Requirement: Print the data exactly as it appears, keeping every word.

(Dataset entries)
BEGIN
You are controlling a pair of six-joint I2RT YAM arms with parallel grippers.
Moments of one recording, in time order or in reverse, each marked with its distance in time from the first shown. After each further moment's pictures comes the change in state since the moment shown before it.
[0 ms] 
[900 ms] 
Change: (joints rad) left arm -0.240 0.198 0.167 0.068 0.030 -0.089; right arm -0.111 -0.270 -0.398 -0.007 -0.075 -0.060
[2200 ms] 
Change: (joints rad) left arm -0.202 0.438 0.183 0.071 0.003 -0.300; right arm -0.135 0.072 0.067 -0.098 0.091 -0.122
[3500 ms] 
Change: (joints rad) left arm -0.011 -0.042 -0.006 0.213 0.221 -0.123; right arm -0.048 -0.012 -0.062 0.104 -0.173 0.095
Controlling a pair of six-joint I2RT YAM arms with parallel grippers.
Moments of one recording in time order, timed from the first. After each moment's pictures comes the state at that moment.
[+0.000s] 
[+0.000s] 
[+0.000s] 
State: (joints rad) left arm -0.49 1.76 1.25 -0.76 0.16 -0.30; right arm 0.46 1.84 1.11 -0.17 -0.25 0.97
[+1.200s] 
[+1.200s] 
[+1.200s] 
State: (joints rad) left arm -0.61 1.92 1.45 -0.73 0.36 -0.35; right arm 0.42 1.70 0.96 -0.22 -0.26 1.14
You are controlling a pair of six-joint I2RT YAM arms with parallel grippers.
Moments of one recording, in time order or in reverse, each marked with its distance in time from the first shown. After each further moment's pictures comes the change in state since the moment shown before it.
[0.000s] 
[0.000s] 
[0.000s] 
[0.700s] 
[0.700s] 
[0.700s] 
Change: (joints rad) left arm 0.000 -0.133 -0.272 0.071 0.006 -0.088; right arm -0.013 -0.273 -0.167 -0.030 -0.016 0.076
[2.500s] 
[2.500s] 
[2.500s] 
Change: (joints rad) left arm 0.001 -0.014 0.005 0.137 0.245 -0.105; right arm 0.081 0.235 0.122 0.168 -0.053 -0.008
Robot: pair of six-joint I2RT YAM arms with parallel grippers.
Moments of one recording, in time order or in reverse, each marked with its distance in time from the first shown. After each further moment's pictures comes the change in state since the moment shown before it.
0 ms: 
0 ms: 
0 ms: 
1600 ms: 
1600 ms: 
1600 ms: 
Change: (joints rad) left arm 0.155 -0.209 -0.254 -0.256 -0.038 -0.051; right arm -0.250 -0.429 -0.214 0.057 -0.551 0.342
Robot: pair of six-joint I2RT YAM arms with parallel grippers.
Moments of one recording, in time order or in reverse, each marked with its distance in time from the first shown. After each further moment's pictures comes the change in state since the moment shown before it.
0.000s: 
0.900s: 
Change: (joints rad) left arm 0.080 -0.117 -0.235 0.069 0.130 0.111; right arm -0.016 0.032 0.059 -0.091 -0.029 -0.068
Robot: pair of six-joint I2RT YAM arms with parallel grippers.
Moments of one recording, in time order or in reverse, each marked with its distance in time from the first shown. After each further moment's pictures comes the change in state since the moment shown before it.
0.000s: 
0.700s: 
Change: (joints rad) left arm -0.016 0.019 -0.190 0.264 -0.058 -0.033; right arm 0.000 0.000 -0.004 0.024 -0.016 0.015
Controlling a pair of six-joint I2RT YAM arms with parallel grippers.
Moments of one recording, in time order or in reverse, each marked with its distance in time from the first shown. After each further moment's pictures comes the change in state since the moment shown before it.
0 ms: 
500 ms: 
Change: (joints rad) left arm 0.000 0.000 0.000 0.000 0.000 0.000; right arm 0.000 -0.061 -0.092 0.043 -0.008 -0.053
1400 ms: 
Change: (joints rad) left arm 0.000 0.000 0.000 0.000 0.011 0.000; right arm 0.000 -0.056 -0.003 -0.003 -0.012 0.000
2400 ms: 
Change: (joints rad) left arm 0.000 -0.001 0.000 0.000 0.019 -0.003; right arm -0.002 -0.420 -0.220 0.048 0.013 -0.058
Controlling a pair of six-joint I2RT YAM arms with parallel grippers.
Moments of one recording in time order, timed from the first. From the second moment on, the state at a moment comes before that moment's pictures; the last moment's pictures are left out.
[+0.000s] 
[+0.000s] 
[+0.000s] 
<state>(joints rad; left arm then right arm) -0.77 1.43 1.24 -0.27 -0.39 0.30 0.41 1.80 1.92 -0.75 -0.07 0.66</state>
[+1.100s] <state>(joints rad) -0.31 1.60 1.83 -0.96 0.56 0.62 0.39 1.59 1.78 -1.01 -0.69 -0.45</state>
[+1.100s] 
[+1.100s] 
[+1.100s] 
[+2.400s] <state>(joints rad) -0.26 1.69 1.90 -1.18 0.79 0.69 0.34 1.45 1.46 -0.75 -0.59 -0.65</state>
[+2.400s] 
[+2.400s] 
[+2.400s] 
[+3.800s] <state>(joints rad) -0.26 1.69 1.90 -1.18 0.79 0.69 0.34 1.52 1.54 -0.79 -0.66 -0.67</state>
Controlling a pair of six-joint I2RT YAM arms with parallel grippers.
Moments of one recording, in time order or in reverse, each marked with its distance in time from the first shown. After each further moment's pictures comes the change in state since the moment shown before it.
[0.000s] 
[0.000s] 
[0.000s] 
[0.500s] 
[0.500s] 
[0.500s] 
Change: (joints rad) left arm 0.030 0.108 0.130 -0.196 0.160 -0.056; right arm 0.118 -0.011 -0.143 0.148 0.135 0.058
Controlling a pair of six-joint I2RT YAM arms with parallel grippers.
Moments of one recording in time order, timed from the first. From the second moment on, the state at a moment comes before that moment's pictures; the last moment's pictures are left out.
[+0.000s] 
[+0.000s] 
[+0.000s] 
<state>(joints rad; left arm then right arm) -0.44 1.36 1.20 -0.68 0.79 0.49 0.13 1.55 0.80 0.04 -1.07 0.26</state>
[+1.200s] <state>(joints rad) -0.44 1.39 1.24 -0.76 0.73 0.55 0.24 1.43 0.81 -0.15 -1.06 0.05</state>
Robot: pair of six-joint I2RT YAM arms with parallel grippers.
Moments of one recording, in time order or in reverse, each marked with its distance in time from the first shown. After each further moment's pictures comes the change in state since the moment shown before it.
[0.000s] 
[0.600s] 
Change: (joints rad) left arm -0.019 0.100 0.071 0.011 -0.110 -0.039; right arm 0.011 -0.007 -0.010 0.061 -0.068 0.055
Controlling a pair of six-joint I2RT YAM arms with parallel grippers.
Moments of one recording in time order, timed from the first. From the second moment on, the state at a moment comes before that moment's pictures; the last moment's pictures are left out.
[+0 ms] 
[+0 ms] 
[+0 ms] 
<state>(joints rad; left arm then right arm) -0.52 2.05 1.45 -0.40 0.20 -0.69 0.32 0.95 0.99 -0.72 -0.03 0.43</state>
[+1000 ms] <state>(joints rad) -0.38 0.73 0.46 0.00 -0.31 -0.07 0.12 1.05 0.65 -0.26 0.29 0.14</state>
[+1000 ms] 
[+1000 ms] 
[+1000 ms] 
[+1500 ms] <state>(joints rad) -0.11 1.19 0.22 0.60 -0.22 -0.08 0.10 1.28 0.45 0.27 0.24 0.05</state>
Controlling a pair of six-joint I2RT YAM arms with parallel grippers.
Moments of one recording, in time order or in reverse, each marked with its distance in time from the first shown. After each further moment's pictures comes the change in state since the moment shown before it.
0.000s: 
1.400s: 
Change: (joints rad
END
Response for this exercise:
You are controlling a pair of six-joint I2RT YAM arms with parallel grippers.
Moments of one recording, in time order or in reverse, each marked with its distance in time from the first shown. After each further moment's pictures comes the change in state since the moment shown before it.
[0 ms] 
[900 ms] 
Change: (joints rad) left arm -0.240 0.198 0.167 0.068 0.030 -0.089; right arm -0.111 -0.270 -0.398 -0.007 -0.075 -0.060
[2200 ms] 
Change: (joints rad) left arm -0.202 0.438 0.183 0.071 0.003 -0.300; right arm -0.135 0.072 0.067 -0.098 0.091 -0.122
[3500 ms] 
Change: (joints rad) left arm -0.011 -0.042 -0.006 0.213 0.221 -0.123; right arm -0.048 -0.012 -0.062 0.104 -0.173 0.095
Controlling a pair of six-joint I2RT YAM arms with parallel grippers.
Moments of one recording in time order, timed from the first. After each moment's pictures comes the state at that moment.
[+0.000s] 
[+0.000s] 
[+0.000s] 
State: (joints rad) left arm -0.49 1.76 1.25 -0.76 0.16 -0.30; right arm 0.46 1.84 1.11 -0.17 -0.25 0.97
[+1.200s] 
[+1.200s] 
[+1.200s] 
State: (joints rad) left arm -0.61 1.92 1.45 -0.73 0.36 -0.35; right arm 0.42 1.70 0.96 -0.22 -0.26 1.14
You are controlling a pair of six-joint I2RT YAM arms with parallel grippers.
Moments of one recording, in time order or in reverse, each marked with its distance in time from the first shown. After each further moment's pictures comes the change in state since the moment shown before it.
[0.000s] 
[0.000s] 
[0.000s] 
[0.700s] 
[0.700s] 
[0.700s] 
Change: (joints rad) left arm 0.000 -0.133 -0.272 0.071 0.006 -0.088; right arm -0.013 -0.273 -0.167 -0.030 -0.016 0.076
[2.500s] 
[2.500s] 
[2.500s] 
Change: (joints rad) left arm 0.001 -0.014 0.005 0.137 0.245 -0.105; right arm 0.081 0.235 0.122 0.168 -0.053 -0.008
Robot: pair of six-joint I2RT YAM arms with parallel grippers.
Moments of one recording, in time order or in reverse, each marked with its distance in time from the first shown. After each further moment's pictures comes the change in state since the moment shown before it.
0 ms: 
0 ms: 
0 ms: 
1600 ms: 
1600 ms: 
1600 ms: 
Change: (joints rad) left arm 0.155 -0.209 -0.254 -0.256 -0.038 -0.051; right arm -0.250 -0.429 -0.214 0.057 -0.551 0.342
Robot: pair of six-joint I2RT YAM arms with parallel grippers.
Moments of one recording, in time order or in reverse, each marked with its distance in time from the first shown. After each further moment's pictures comes the change in state since the moment shown before it.
0.000s: 
0.900s: 
Change: (joints rad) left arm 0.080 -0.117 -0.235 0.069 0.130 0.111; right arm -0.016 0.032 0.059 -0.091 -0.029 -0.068
Robot: pair of six-joint I2RT YAM arms with parallel grippers.
Moments of one recording, in time order or in reverse, each marked with its distance in time from the first shown. After each further moment's pictures comes the change in state since the moment shown before it.
0.000s: 
0.700s: 
Change: (joints rad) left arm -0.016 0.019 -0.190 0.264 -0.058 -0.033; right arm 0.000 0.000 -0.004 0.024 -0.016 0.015
Controlling a pair of six-joint I2RT YAM arms with parallel grippers.
Moments of one recording, in time order or in reverse, each marked with its distance in time from the first shown. After each further moment's pictures comes the change in state since the moment shown before it.
0 ms: 
500 ms: 
Change: (joints rad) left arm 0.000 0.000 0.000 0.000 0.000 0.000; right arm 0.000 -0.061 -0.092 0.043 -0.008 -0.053
1400 ms: 
Change: (joints rad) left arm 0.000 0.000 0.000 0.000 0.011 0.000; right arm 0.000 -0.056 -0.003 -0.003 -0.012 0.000
2400 ms: 
Change: (joints rad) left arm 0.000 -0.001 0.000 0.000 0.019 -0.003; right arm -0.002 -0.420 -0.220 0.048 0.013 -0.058
Controlling a pair of six-joint I2RT YAM arms with parallel grippers.
Moments of one recording in time order, timed from the first. From the second moment on, the state at a moment comes before that moment's pictures; the last moment's pictures are left out.
[+0.000s] 
[+0.000s] 
[+0.000s] 
<state>(joints rad; left arm then right arm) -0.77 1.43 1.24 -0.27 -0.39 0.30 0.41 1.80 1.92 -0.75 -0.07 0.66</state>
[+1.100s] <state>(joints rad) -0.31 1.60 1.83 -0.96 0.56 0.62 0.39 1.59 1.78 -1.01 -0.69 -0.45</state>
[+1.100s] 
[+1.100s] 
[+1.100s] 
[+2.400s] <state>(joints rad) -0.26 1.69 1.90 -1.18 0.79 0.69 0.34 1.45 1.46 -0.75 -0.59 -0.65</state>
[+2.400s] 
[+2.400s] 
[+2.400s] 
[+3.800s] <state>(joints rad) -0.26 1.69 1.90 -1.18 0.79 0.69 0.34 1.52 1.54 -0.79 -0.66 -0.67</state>
Controlling a pair of six-joint I2RT YAM arms with parallel grippers.
Moments of one recording, in time order or in reverse, each marked with its distance in time from the first shown. After each further moment's pictures comes the change in state since the moment shown before it.
[0.000s] 
[0.000s] 
[0.000s] 
[0.500s] 
[0.500s] 
[0.500s] 
Change: (joints rad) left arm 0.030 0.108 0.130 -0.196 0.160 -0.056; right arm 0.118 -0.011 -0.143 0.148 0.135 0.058
Controlling a pair of six-joint I2RT YAM arms with parallel grippers.
Moments of one recording in time order, timed from the first. From the second moment on, the state at a moment comes before that moment's pictures; the last moment's pictures are left out.
[+0.000s] 
[+0.000s] 
[+0.000s] 
<state>(joints rad; left arm then right arm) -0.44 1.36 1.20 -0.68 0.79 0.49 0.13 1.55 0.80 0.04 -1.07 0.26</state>
[+1.200s] <state>(joints rad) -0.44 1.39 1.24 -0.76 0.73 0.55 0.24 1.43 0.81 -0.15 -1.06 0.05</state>
Robot: pair of six-joint I2RT YAM arms with parallel grippers.
Moments of one recording, in time order or in reverse, each marked with its distance in time from the first shown. After each further moment's pictures comes the change in state since the moment shown before it.
[0.000s] 
[0.600s] 
Change: (joints rad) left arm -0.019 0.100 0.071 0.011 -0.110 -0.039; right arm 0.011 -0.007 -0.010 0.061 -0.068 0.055
Controlling a pair of six-joint I2RT YAM arms with parallel grippers.
Moments of one recording in time order, timed from the first. From the second moment on, the state at a moment comes before that moment's pictures; the last moment's pictures are left out.
[+0 ms] 
[+0 ms] 
[+0 ms] 
<state>(joints rad; left arm then right arm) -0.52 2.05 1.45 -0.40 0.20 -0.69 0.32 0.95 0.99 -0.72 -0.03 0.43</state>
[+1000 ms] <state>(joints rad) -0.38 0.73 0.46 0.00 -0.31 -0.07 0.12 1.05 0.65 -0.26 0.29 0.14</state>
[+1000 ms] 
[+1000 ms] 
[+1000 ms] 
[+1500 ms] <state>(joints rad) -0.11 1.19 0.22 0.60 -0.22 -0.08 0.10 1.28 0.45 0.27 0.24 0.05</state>
Controlling a pair of six-joint I2RT YAM arms with parallel grippers.
Moments of one recording, in time order or in reverse, each marked with its distance in time from the first shown. After each further moment's pictures comes the change in state since the moment shown before it.
0.000s: 
1.400s: 
Change: (joints rad

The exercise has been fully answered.